→ **Requirement**
Output all entries exactly as they appear and skip the pictures.

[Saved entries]
┏━━
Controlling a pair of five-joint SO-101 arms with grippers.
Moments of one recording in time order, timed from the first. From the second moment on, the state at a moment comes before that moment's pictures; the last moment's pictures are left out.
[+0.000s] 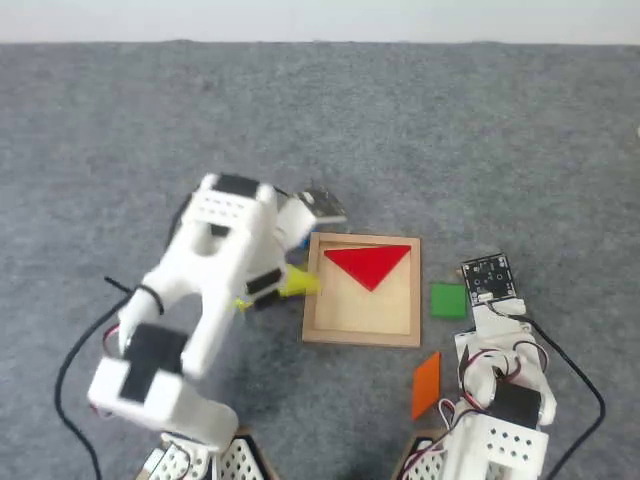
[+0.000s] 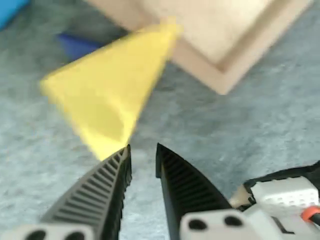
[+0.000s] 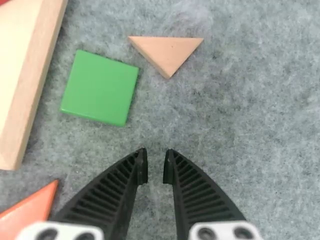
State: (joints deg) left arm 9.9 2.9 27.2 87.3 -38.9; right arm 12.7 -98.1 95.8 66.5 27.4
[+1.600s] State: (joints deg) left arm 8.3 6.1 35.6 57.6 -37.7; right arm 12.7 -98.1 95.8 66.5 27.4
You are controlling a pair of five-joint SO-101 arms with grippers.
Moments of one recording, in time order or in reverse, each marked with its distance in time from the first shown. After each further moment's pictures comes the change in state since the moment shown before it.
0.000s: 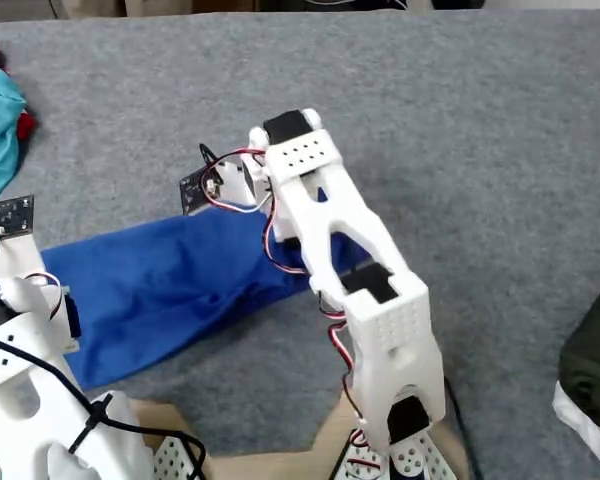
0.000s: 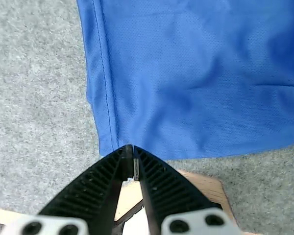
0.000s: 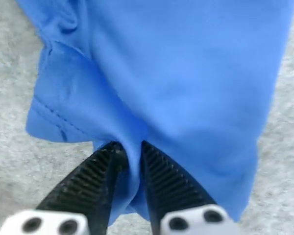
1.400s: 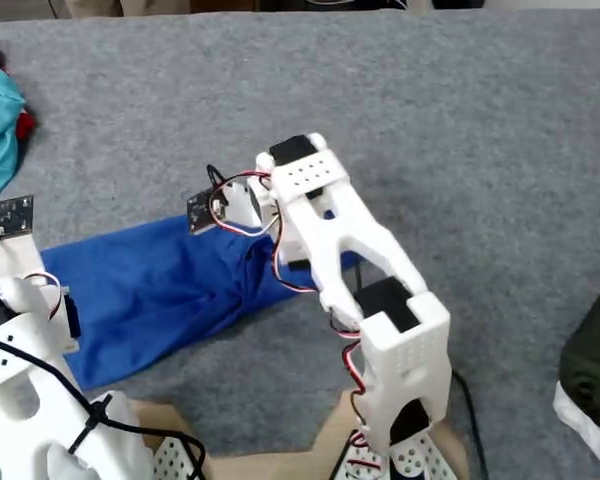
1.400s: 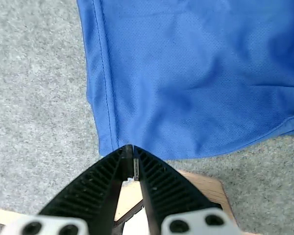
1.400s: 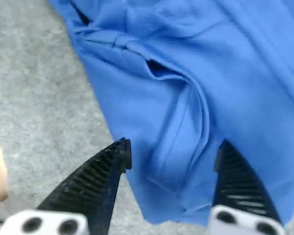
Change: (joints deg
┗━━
→ **Answer box**
Controlling a pair of five-joint SO-101 arms with grippers.
Moments of one recording in time order, timed from the first. From the second moment on, the state at a moment comes before that moment's pictures; the last moment's pictures are left out.
[+0.000s] 
[+0.000s] 
[+0.000s] 
State: (joints deg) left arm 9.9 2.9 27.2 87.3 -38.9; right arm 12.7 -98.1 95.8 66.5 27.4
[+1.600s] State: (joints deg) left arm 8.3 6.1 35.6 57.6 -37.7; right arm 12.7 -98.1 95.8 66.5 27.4
You are controlling a pair of five-joint SO-101 arms with grippers.
Moments of one recording, in time order or in reverse, each marked with its distance in time from the first shown. After each further moment's pictures comes the change in state since the moment shown before it.
0.000s: 
0.000s: 
0.000s: 
1.400s: 
1.400s: 
1.400s: 
Change: (joints deg

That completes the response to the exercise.